What the task requires: Below is a listing. Quote from it, exactly, the lines from the one containing "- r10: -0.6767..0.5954" down to the one containing "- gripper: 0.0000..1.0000", both ends included, and nothing else.
▬▬▬▬▬▬
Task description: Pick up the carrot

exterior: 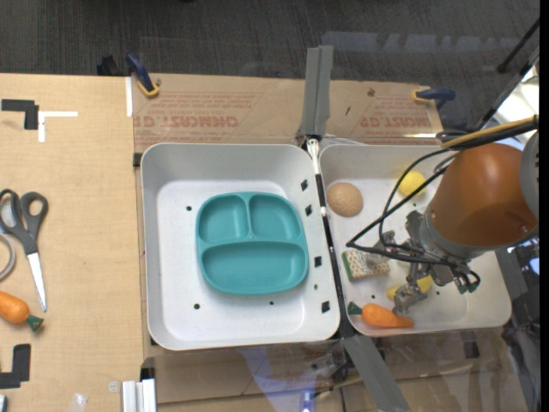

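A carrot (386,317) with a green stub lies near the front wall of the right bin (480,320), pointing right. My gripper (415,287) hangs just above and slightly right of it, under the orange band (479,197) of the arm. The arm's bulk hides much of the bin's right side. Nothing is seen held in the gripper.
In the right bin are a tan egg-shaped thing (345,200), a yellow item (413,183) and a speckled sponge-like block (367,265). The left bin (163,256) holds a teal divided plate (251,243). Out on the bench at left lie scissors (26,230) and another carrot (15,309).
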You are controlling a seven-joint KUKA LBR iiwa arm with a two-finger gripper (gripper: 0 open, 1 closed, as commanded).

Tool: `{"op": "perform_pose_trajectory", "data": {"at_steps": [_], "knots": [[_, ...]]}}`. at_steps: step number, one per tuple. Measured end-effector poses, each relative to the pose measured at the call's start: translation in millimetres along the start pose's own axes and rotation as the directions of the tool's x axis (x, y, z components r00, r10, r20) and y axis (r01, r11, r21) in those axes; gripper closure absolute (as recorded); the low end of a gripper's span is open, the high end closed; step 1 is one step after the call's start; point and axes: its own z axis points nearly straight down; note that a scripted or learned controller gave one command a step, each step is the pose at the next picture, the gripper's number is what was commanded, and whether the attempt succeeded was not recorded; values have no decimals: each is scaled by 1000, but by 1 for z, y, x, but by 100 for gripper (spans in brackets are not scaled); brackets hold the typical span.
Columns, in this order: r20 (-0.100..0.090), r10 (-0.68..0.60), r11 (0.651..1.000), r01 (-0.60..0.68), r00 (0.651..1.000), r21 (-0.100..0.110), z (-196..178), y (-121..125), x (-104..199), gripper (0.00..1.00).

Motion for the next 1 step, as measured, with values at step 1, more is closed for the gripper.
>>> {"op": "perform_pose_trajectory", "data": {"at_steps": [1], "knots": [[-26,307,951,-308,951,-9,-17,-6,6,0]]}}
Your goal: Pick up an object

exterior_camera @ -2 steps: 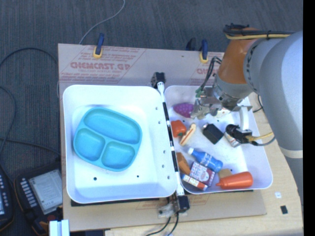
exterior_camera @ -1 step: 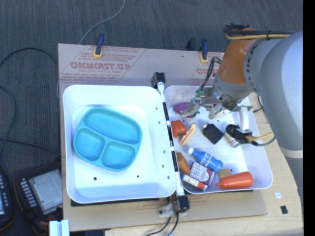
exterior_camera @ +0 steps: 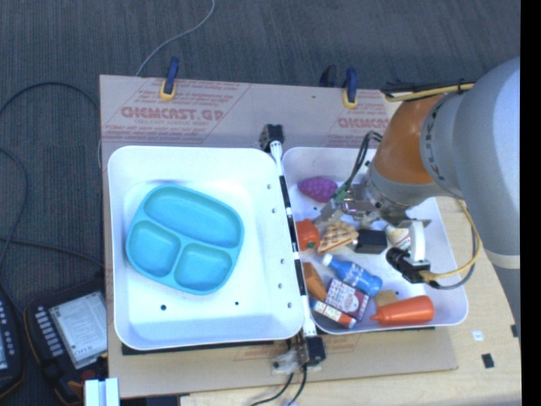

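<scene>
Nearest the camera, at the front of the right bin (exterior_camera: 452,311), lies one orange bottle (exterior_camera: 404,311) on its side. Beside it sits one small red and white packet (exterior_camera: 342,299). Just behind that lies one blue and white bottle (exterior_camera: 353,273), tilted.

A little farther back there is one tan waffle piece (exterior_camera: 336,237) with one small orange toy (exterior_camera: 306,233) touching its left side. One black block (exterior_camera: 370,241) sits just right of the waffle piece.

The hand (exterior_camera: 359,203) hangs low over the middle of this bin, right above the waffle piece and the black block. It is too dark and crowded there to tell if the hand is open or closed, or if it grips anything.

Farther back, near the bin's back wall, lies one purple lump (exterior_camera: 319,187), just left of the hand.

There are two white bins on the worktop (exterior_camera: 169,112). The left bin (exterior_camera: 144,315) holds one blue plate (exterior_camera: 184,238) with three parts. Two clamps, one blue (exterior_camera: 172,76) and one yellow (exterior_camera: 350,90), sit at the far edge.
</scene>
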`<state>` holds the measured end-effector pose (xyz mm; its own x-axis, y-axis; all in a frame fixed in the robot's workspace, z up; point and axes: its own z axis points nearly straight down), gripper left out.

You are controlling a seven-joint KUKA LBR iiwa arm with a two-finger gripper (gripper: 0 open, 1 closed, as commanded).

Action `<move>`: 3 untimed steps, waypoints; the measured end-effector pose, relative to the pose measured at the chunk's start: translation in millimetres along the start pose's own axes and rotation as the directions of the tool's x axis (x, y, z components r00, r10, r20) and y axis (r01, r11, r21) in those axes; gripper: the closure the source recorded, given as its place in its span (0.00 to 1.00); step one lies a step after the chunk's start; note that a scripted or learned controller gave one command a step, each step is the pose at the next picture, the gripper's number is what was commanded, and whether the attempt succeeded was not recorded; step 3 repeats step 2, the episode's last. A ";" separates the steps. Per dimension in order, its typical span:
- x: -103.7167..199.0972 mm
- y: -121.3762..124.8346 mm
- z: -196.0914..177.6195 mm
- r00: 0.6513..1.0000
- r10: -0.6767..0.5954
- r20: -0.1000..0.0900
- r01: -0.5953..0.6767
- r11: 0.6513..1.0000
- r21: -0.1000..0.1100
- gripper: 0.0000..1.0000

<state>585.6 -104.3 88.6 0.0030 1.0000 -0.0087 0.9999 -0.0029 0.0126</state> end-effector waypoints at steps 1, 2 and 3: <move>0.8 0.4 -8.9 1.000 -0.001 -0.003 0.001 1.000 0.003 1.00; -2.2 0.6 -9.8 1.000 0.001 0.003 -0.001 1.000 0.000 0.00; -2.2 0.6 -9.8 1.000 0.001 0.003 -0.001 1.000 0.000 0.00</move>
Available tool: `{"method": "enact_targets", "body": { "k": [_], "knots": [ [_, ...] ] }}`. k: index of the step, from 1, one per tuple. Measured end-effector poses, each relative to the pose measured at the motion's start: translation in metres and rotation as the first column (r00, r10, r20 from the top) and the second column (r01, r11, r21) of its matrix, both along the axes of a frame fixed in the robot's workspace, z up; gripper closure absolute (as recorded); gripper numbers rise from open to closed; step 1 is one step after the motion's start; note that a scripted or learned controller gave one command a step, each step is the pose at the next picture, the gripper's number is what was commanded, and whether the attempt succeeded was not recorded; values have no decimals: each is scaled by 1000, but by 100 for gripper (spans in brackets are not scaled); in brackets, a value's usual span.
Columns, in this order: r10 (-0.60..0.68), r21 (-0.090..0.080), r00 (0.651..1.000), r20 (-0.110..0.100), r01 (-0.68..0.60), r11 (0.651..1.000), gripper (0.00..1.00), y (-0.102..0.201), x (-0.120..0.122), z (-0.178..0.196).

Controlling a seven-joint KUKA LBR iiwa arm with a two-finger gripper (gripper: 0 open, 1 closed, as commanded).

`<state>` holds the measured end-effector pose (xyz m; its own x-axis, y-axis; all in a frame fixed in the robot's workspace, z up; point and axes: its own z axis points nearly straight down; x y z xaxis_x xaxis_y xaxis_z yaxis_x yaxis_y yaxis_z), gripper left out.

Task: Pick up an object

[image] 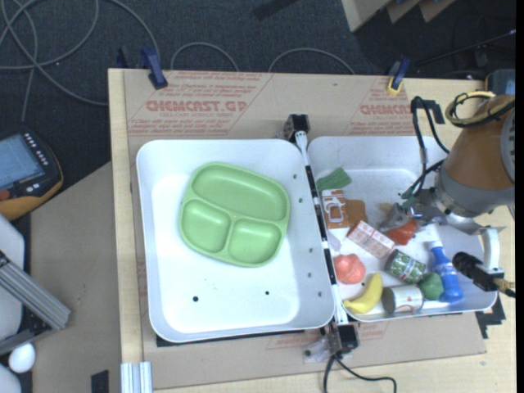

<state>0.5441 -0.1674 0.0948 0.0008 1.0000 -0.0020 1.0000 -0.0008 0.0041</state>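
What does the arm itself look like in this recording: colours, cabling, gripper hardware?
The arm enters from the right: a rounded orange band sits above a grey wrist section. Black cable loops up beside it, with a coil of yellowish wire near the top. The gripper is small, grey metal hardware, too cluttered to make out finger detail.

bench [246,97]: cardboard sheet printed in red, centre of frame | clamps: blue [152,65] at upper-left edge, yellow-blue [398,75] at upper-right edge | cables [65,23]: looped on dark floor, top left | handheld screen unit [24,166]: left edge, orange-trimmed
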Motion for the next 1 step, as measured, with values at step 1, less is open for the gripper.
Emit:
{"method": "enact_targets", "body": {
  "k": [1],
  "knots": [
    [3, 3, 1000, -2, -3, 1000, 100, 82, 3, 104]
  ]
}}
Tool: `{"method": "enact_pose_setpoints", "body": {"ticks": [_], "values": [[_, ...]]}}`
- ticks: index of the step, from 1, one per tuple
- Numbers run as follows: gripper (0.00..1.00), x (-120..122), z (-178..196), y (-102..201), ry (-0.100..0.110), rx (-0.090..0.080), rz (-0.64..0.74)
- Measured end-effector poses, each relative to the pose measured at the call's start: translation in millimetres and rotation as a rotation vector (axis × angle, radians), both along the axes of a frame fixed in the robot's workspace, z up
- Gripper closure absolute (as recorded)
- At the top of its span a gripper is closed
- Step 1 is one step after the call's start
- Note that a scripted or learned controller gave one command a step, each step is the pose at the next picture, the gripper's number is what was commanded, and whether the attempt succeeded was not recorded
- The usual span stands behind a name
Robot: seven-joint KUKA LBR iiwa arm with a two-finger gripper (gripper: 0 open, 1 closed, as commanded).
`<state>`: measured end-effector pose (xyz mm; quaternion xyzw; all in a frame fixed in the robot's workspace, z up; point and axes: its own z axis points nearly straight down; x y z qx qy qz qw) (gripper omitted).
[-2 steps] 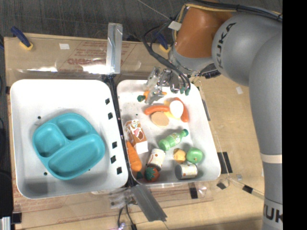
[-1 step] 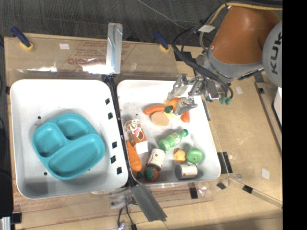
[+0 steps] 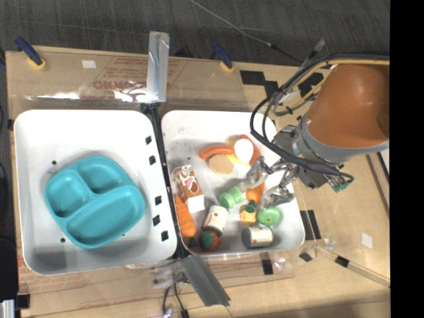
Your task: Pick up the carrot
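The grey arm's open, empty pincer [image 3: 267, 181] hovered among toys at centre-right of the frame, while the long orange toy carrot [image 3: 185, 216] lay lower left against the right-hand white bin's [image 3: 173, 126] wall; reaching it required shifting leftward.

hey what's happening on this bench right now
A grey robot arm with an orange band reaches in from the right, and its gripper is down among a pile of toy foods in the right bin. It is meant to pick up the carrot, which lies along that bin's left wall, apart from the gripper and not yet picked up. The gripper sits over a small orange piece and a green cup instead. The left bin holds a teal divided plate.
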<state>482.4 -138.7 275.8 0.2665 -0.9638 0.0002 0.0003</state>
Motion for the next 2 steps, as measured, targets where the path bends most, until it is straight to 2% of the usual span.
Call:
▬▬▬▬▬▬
Result of this task:
- r10: -0.6767..0.5954
- r20: -0.1000..0.0900
- r01: -0.5953..0.6767
- r11: 0.6513..1.0000
- r21: -0.1000..0.1100
- gripper: 0.0000..1.0000

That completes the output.